先月からポツポツと二語文も出はじめて、一段とおしゃべりに磨きがかかっています。

前に、あなたのことを赤ちゃんと感じられないと書いたけれど、貫禄あるおしゃべりを聞いてさらにその確信は増しています。

小さい子特有のあいまいな言葉をあなたはほとんど使いません。
どんな風に話すかというと、『おかわりする』『くるま、あっちからきたよ』『いまおしごとしてるの』『チンパンジーおきた』『○○がやってみたい』など。
単語も、昔から言っている「わんわん」や「にゃーにゃ」など以外は、大人とほとんど同じ単語を使ってはっきり話します。

さらに驚いているのがお母さんの呼び方を使い分けているところ。
普段家ではお母さんのことを『かか』と呼ぶあなた。
でもそれが、保育園にお迎えに行くと、お母さんを見つけた瞬間に『ママーーー!』と雄たけびをあげて喜びます。
叫びながら、先生に『ママ、きた!ママ!ママ!』と報告に行く。
「かか」なんてひとことも言いません。
だけど帰り道では、『かか、こっちだよー』と呼んで公園へ誘導する。
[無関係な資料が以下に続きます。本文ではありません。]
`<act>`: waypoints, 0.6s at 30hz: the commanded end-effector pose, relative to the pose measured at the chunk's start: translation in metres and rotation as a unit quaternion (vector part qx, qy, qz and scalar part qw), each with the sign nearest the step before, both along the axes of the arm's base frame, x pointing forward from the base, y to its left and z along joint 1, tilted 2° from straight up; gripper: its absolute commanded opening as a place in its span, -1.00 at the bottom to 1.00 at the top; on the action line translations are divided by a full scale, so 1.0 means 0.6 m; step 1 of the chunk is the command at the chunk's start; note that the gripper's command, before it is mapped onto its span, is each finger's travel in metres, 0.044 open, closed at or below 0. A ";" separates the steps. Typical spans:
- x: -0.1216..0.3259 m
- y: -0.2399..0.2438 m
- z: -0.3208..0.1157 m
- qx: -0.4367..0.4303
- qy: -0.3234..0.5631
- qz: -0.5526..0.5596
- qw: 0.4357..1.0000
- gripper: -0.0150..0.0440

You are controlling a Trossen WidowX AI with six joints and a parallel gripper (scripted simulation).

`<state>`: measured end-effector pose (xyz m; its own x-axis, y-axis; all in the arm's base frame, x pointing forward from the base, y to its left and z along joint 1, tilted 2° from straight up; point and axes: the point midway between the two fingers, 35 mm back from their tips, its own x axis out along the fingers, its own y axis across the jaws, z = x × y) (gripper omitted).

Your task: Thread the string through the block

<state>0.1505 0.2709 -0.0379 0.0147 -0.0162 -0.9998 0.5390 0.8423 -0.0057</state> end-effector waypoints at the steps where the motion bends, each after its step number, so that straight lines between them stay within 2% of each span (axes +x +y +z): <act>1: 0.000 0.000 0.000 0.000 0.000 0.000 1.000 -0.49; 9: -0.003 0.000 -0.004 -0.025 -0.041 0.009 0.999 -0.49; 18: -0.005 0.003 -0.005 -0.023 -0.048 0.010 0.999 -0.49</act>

(おかげで相変わらずなかなか家にたどり着きません)
さらに、おばあちゃんはお母さんのことを「おかあさん」と呼ぶから、おばあちゃんが遊びに来るとあなたもお母さんのことを『おかあさん』と呼び始める。

誰に教わったわけでもないのに、「お母さん」を表す表現が複数あって、だれにどんなことばで話せば伝わるのか、しっかり理解している。
その様子にただただ感心してしまいます。
バイリンガルってこんな風に自然にことばを身に着けながら育っていくんだろうな、と子どもの能力の片鱗を感じています。

バイリンガルといえば、お母さんが最近よく見ている動画があります。
サッカーの久保建英選手のインタビューやラジオ出演の動画です。
(久保選手のサッカーはちゃんと見たことがないのになぜかインタビューはたくさん見ています。)
インタビュアーの質問にネイティブそのもののスペイン語でこたえている久保選手は、日本語で話すよりものびのびしていて、自分の気持ちとことばが近い感じで、なにより自然体。
なんかいいなぁ。と思ってつい何度も見てしまいます。

久保選手は9歳からスペインで暮らして、現地の学校でまわりの子たちとの会話の中で真似しながらスペイン語を身に着けていったと知りました。
「勉強」の姿勢で向き合うのではなくて、自分と世界をつなぐことばを、環境を通して身に着けていく。
(もちろん久保選手はサッカーもスペイン語もものすごく努力をしたと思うけれど。)
今のあなたもまったくそれと同じだなぁと思って、なんだか親近感を感じています。
こんな風に久保選手の動画を見ている人なんてほかにはいないでしょう。
世の中にあるものの見方すら変えてしまうなんて、これが親ばかってやつかなと思うとそれも面白いです。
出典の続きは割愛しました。